# Classic Pochmann help



## bamman1108 (Jan 28, 2009)

So I'm trying to learn the classic Pochmann method as my first BLD method, and I'm almost there, except for one thing: setup moves.

They're simple when I do the method visually, from looking at the pieces, but I cannot do it BLD. How do I memorize these moves so I don't screw up the entire solve trying to remember the setup moves.


----------



## byu (Jan 28, 2009)

Setup moves should be intuitive, but if you need it solvethecube.110mb.com has the setup moves in the Advanced section that you can memorize


----------



## happa95 (Jan 28, 2009)

Or, you could use two more algorithms: R U R' F2 L D' L D L2 F2 and F' U F R' D' F L F L' F2 D R which shoot to FRD and RDF. This results in only having to use one set-up move for any possible position. I use these two algs in my blindfold solving and got them from erik's website.


----------



## joey (Jan 28, 2009)

Just to clarify, the above is about corners.

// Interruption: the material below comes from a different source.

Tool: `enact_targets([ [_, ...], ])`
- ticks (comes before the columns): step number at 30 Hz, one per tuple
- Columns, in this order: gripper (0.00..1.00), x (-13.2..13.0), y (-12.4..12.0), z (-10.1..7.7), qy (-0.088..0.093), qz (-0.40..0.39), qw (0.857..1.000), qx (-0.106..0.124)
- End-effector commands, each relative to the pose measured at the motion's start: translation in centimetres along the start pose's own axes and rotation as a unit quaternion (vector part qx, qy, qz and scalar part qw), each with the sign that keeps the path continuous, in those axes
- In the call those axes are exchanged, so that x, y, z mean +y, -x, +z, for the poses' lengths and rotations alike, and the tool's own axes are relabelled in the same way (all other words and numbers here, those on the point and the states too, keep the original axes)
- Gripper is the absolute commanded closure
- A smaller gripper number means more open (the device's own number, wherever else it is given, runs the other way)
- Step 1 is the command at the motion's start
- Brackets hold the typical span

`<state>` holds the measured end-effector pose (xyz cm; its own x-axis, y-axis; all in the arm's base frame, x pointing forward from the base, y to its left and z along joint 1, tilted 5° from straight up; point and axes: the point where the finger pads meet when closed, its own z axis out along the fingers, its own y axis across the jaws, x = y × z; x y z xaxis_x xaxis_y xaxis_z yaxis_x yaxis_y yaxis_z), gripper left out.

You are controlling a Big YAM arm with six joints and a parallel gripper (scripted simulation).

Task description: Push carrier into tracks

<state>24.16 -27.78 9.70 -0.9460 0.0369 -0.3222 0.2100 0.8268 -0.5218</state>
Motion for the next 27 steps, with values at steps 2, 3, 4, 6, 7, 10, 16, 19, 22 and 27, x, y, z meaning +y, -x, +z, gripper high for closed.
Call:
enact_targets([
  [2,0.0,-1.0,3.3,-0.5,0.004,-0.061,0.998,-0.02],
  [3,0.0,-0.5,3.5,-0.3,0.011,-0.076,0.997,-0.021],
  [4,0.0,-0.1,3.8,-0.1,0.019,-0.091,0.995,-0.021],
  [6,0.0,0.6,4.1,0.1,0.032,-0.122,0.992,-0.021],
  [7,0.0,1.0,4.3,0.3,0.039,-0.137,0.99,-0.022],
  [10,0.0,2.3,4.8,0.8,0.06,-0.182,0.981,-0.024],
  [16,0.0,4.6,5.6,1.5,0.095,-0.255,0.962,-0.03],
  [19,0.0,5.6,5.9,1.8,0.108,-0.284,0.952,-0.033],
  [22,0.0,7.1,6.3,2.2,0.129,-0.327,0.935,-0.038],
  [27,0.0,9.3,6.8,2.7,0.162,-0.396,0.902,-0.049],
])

Don't memorise them (It'll happen eventually) but if you work them out with your eyes closed, you'll get a better understanding, and therefore a better sense of the cube in general.


----------



## mrbiggs (Jan 30, 2009)

Do a lot of unsighted solves without memo. (Write down the memo on a piece of paper and then solve under a desk, for example). Take it really slow, and visualize how you are setting up the sticker to the correct location.

If you have to, double check the cube periodically so you can narrow down where you're making mistakes. If it's always on the same sticker, you know what to practice.


----------